**AIM OF THE TASK**
Write out the data exactly, please, and omit the pictures.

**DATASET EXTRACT**
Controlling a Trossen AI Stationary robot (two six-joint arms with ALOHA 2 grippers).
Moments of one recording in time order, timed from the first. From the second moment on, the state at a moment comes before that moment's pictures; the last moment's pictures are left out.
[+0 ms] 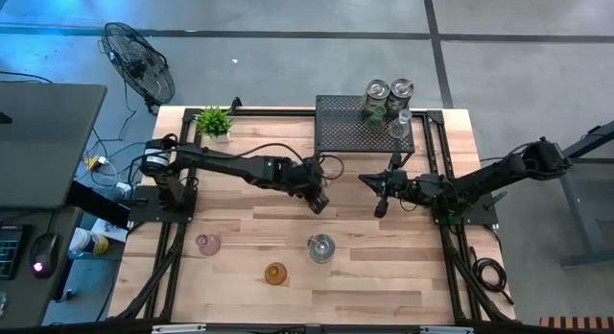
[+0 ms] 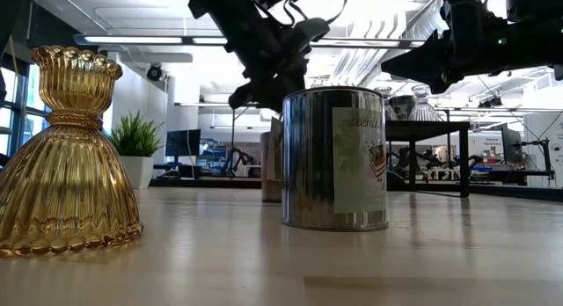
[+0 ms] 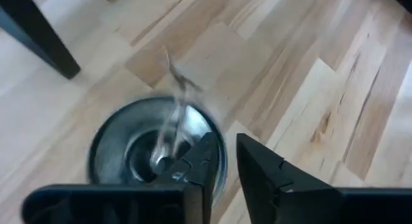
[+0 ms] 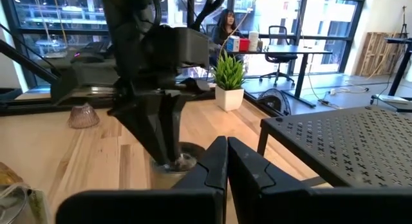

**SOLUTION FOR THIS PROBLEM**
Controlling a Trossen AI Stationary robot (two six-joint arms with ALOHA 2 grippers).
Moments of one recording in time order, timed from the first. From the second moment on, the state at a moment comes before that moment's pictures; the last moment's pictures are left out.
[+0 ms] 
[+0 ms] 
[+0 ms] 
[+0 ms] 

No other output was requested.